Wenhao Fang


pdf bib
Knowledge-Guided Cross-Topic Visual Question Generation
Hongfei Liu | Guohua Wang | Jiayuan Xie | Jiali Chen | Wenhao Fang | Yi Cai
Proceedings of the 2024 Joint International Conference on Computational Linguistics, Language Resources and Evaluation (LREC-COLING 2024)

Visual question generation (VQG) task aims to generate high-quality questions based on the input image. Current methods primarily focus on generating questions containing specified content utilizing answers or question types as constraints. However, these constraints make it challenging to control the topic of generated questions (e.g., conversation or test subject topics) for various applications. Thus, it is necessary to utilize topics as constraints to guide question generation. Considering that there are many topics and it is almost impossible for human annotations to cover them, we propose the cross-topic learning VQG (CTL-VQG) task, which aims to generate questions related to unseen topics in cross-topic scenarios. In this paper, we propose a knowledge-guided cross-topic visual question generation (KC-VQG) model to extract unseen topic-related information for question generation.
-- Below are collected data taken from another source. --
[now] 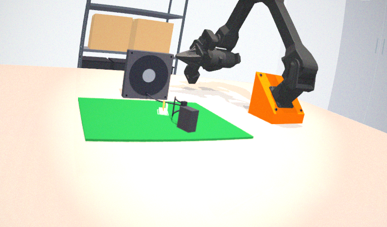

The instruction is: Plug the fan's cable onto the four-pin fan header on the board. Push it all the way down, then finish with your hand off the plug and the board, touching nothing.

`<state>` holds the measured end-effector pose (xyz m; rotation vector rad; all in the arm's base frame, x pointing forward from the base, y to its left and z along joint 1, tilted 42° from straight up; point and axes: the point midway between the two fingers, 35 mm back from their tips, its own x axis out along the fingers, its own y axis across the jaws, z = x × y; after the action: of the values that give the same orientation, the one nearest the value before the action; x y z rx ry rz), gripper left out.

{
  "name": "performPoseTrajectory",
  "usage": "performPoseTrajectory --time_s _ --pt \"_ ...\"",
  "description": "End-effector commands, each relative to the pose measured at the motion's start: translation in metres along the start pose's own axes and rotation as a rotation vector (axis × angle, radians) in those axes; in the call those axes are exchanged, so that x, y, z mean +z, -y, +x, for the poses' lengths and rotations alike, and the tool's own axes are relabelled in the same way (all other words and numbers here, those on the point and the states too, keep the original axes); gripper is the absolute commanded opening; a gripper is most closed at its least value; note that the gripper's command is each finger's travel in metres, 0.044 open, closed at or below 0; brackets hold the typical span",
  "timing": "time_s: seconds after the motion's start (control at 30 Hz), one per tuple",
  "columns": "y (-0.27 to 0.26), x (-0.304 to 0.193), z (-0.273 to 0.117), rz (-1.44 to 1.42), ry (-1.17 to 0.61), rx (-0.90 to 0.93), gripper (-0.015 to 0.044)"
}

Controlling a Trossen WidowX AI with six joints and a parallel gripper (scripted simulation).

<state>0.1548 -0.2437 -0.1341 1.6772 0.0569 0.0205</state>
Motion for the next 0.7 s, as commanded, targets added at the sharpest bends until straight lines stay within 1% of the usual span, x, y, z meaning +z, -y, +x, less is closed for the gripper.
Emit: performPoseTrajectory --time_s 0.0,0.07,0.1,0.3,0.4,0.5,0.53,0.67 --pt "0.000 0.000 0.000 0.000 0.000 0.000 0.0026" --pt "-0.001 0.000 0.002 -0.011 -0.011 -0.005 0.0079" --pt "-0.005 0.000 0.007 -0.043 -0.045 -0.019 0.0105" --pt "-0.048 -0.007 0.058 -0.445 -0.383 -0.098 0.0263" --pt "-0.072 -0.019 0.084 -0.666 -0.562 -0.095 0.0341" --pt "-0.106 -0.041 0.115 -0.944 -0.791 -0.050 0.0420" --pt "-0.115 -0.048 0.121 -1.015 -0.850 -0.031 0.0440" --pt "-0.151 -0.082 0.145 -1.292 -1.082 0.075 0.0440"
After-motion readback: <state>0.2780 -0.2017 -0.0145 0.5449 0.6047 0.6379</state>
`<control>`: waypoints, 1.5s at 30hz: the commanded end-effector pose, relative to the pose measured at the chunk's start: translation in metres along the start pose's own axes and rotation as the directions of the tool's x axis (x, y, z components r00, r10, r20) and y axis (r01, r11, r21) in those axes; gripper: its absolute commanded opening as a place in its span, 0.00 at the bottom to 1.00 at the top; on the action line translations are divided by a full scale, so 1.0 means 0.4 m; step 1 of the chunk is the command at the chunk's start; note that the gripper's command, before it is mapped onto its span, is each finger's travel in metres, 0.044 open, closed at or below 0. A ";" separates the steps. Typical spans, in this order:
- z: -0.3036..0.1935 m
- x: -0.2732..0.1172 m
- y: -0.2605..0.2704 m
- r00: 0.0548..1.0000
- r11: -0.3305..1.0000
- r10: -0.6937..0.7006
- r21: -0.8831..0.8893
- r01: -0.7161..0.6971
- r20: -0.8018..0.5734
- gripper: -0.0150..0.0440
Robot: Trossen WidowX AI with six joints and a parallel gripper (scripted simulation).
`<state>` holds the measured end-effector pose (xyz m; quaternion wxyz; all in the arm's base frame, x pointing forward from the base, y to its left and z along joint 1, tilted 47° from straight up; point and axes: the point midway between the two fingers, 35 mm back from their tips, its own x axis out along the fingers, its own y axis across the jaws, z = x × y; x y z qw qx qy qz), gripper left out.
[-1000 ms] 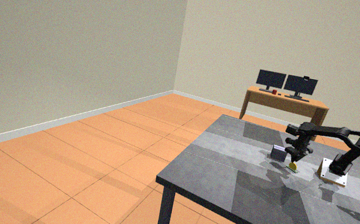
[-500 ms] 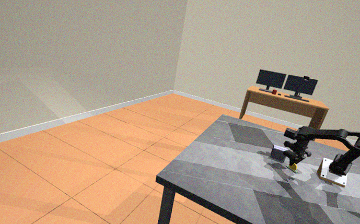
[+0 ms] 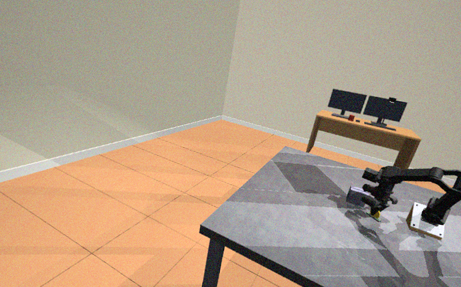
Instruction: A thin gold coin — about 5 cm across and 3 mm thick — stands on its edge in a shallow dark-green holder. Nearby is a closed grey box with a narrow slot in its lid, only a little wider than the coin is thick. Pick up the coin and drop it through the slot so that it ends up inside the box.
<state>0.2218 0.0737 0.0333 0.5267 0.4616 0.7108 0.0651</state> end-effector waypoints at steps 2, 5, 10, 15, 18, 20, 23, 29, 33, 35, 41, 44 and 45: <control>-0.007 0.007 -0.005 1.000 1.000 0.000 0.010 0.000 -0.010 0.25; -0.007 0.007 -0.005 1.000 1.000 0.000 0.010 0.000 -0.010 0.25; -0.007 0.007 -0.005 1.000 1.000 0.000 0.010 0.000 -0.010 0.25; -0.005 -0.001 -0.004 1.000 1.000 -0.001 0.010 0.001 -0.008 0.25; -0.001 -0.018 -0.003 1.000 1.000 -0.003 0.011 0.003 -0.006 0.25; 0.001 -0.030 -0.003 1.000 1.000 -0.004 0.011 0.004 -0.005 0.25; 0.004 -0.048 -0.002 1.000 1.000 -0.005 0.011 0.005 -0.003 0.25; 0.008 -0.084 -0.002 1.000 1.000 -0.007 0.012 0.007 -0.001 0.25; 0.009 -0.108 -0.002 1.000 1.000 -0.008 0.012 0.008 -0.001 0.25; 0.009 -0.121 -0.002 1.000 1.000 -0.008 0.012 0.008 -0.001 0.25; 0.007 -0.158 -0.002 1.000 1.000 -0.008 0.012 0.008 -0.002 0.25; 0.005 -0.177 -0.002 1.000 1.000 -0.007 0.012 0.007 -0.003 0.25; 0.005 -0.183 -0.002 1.000 1.000 -0.007 0.012 0.007 -0.004 0.25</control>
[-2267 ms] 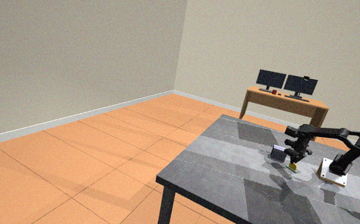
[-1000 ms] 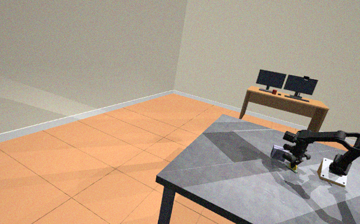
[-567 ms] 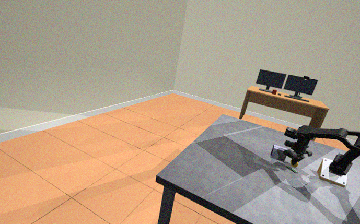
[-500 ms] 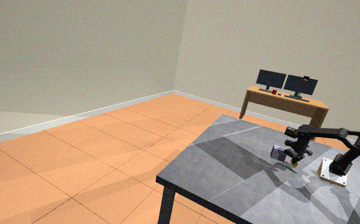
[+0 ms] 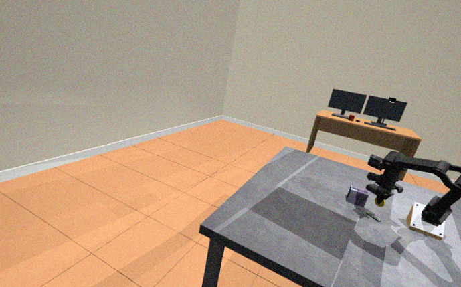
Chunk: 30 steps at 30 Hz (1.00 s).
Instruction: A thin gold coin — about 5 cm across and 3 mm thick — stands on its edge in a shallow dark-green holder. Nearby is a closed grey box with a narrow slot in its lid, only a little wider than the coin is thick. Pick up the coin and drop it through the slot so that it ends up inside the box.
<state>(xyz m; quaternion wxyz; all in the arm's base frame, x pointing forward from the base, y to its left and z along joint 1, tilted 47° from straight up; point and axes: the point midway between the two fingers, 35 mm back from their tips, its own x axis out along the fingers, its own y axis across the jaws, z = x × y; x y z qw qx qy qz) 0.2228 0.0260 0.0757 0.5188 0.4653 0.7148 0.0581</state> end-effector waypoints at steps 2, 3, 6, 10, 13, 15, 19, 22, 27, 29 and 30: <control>0.000 -0.036 0.002 1.000 1.000 -0.002 -0.010 0.002 0.004 0.25; -0.001 -0.043 0.002 1.000 1.000 -0.001 -0.010 0.001 0.003 0.25; -0.005 -0.062 0.001 1.000 1.000 0.000 -0.010 0.000 0.001 0.25; -0.007 -0.071 0.001 1.000 1.000 0.001 -0.016 -0.001 0.000 0.25; -0.007 -0.072 0.000 1.000 0.996 0.001 -0.094 -0.001 0.000 0.25; -0.007 -0.072 -0.001 1.000 0.987 0.001 -0.161 -0.001 0.000 0.25; -0.007 -0.073 -0.002 1.000 0.956 0.001 -0.293 -0.001 0.000 0.25; -0.008 -0.073 -0.003 1.000 0.922 0.001 -0.388 -0.001 0.000 0.25; -0.008 -0.074 -0.005 1.000 0.843 0.001 -0.537 -0.001 0.000 0.25; -0.008 -0.075 -0.006 1.000 0.805 0.001 -0.593 -0.001 0.000 0.25; -0.009 -0.075 -0.006 1.000 0.785 0.001 -0.620 -0.001 0.000 0.25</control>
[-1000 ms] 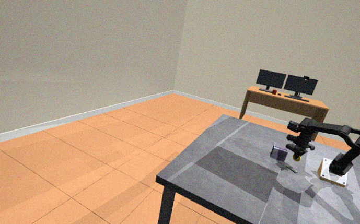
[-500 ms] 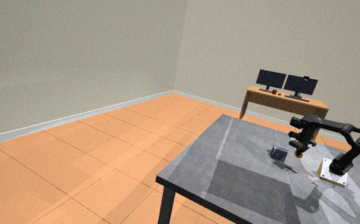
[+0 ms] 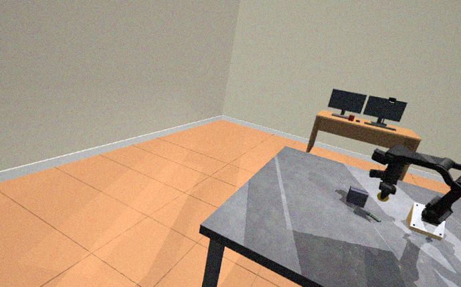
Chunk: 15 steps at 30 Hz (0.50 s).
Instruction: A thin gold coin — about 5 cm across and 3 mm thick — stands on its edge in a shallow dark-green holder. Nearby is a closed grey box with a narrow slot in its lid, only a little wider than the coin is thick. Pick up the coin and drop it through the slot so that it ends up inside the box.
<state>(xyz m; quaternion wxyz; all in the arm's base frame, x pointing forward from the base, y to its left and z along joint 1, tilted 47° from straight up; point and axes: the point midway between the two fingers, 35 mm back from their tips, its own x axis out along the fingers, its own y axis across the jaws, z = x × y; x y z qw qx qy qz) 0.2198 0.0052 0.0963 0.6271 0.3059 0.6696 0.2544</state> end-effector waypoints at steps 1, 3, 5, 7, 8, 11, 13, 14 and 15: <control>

Specifically, an image-topic feature extractor is introduced in our model to extract topic-related intuitive visual features; an image-topic knowledge extractor is used to extract and select the most appropriate topic-related implicit knowledge from large language models for generating questions. Extensive experiments show that our model outperforms baselines and can effectively generate unseen topic-related questions in cross-topic scenarios.